**Your task**
Would you reproduce the entries that follow exactly as they appear?

Top of Available records

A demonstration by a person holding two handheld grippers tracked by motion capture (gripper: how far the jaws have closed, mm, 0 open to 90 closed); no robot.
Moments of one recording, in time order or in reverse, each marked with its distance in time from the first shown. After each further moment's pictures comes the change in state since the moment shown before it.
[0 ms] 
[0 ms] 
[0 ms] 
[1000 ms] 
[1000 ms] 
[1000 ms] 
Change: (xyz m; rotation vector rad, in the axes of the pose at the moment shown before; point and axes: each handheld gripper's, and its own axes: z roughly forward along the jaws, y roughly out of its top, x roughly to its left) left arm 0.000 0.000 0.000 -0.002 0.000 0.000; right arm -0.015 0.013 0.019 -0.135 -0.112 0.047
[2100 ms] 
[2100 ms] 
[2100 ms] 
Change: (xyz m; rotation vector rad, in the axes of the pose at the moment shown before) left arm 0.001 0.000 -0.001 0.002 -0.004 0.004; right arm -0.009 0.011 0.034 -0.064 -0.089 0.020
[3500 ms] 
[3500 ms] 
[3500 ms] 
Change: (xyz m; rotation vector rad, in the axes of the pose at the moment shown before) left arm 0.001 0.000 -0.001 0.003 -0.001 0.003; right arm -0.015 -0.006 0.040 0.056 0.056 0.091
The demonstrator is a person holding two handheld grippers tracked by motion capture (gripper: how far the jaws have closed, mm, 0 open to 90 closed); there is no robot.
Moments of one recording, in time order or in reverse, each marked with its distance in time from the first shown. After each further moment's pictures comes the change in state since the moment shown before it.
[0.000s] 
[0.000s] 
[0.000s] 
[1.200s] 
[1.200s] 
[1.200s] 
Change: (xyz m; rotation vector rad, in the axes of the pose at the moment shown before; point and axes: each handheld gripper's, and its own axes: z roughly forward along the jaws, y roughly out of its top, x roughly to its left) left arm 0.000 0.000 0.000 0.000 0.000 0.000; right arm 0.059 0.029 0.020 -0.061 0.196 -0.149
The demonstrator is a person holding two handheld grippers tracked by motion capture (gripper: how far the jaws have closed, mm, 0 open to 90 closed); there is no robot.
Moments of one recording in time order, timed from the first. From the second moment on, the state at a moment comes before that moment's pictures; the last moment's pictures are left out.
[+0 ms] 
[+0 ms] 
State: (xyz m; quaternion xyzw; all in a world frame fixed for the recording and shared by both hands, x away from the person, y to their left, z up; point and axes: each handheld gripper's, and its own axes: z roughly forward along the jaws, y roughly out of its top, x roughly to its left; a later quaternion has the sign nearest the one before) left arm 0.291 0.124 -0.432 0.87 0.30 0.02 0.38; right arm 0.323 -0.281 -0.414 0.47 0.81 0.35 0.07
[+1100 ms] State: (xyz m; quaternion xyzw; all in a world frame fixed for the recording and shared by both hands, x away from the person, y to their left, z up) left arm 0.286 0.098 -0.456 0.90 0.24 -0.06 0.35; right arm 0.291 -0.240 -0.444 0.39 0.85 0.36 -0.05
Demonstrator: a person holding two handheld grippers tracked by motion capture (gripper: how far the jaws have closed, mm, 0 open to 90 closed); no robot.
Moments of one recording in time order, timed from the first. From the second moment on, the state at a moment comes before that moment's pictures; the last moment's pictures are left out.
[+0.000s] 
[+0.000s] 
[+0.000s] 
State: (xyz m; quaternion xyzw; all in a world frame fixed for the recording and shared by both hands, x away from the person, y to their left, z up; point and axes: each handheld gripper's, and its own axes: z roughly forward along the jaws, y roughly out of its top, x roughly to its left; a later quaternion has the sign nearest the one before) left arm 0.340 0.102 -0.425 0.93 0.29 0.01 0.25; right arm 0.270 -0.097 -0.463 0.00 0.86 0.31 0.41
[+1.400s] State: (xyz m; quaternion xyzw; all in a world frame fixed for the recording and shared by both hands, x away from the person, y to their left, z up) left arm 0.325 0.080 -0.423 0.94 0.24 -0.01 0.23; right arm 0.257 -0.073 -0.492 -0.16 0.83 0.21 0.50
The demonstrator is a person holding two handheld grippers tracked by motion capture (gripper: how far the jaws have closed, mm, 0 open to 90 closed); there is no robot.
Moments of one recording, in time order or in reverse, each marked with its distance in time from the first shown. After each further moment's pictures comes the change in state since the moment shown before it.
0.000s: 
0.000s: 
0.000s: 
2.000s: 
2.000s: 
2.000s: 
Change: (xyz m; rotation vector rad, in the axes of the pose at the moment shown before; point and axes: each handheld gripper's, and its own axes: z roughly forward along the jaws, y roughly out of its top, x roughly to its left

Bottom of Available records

**Your response**
A demonstration by a person holding two handheld grippers tracked by motion capture (gripper: how far the jaws have closed, mm, 0 open to 90 closed); no robot.
Moments of one recording, in time order or in reverse, each marked with its distance in time from the first shown. After each further moment's pictures comes the change in state since the moment shown before it.
[0 ms] 
[0 ms] 
[0 ms] 
[1000 ms] 
[1000 ms] 
[1000 ms] 
Change: (xyz m; rotation vector rad, in the axes of the pose at the moment shown before; point and axes: each handheld gripper's, and its own axes: z roughly forward along the jaws, y roughly out of its top, x roughly to its left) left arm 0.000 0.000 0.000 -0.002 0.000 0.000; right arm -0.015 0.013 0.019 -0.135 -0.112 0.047
[2100 ms] 
[2100 ms] 
[2100 ms] 
Change: (xyz m; rotation vector rad, in the axes of the pose at the moment shown before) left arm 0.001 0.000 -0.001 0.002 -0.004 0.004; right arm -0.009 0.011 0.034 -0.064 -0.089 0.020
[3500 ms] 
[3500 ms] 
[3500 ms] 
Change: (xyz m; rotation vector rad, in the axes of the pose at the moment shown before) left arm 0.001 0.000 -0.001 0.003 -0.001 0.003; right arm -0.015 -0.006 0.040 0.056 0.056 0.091
The demonstrator is a person holding two handheld grippers tracked by motion capture (gripper: how far the jaws have closed, mm, 0 open to 90 closed); there is no robot.
Moments of one recording, in time order or in reverse, each marked with its distance in time from the first shown. After each further moment's pictures comes the change in state since the moment shown before it.
[0.000s] 
[0.000s] 
[0.000s] 
[1.200s] 
[1.200s] 
[1.200s] 
Change: (xyz m; rotation vector rad, in the axes of the pose at the moment shown before; point and axes: each handheld gripper's, and its own axes: z roughly forward along the jaws, y roughly out of its top, x roughly to its left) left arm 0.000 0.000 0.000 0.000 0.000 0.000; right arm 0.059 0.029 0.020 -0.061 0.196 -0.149
The demonstrator is a person holding two handheld grippers tracked by motion capture (gripper: how far the jaws have closed, mm, 0 open to 90 closed); there is no robot.
Moments of one recording in time order, timed from the first. From the second moment on, the state at a moment comes before that moment's pictures; the last moment's pictures are left out.
[+0 ms] 
[+0 ms] 
State: (xyz m; quaternion xyzw; all in a world frame fixed for the recording and shared by both hands, x away from the person, y to their left, z up; point and axes: each handheld gripper's, and its own axes: z roughly forward along the jaws, y roughly out of its top, x roughly to its left; a later quaternion has the sign nearest the one before) left arm 0.291 0.124 -0.432 0.87 0.30 0.02 0.38; right arm 0.323 -0.281 -0.414 0.47 0.81 0.35 0.07
[+1100 ms] State: (xyz m; quaternion xyzw; all in a world frame fixed for the recording and shared by both hands, x away from the person, y to their left, z up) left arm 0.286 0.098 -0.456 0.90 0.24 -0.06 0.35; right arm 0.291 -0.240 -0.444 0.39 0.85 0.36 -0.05
Demonstrator: a person holding two handheld grippers tracked by motion capture (gripper: how far the jaws have closed, mm, 0 open to 90 closed); no robot.
Moments of one recording in time order, timed from the first. From the second moment on, the state at a moment comes before that moment's pictures; the last moment's pictures are left out.
[+0.000s] 
[+0.000s] 
[+0.000s] 
State: (xyz m; quaternion xyzw; all in a world frame fixed for the recording and shared by both hands, x away from the person, y to their left, z up; point and axes: each handheld gripper's, and its own axes: z roughly forward along the jaws, y roughly out of its top, x roughly to its left; a later quaternion has the sign nearest the one before) left arm 0.340 0.102 -0.425 0.93 0.29 0.01 0.25; right arm 0.270 -0.097 -0.463 0.00 0.86 0.31 0.41
[+1.400s] State: (xyz m; quaternion xyzw; all in a world frame fixed for the recording and shared by both hands, x away from the person, y to their left, z up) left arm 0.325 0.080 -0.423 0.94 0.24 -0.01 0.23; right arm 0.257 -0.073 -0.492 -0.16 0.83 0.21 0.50
The demonstrator is a person holding two handheld grippers tracked by motion capture (gripper: how far the jaws have closed, mm, 0 open to 90 closed); there is no robot.
Moments of one recording, in time order or in reverse, each marked with its distance in time from the first shown. After each further moment's pictures comes the change in state since the moment shown before it.
0.000s: 
0.000s: 
0.000s: 
2.000s: 
2.000s: 
2.000s: 
Change: (xyz m; rotation vector rad, in the axes of the pose at the moment shown before; point and axes: each handheld gripper's, and its own axes: z roughly forward along the jaws, y roughly out of its top, x roughly to its left

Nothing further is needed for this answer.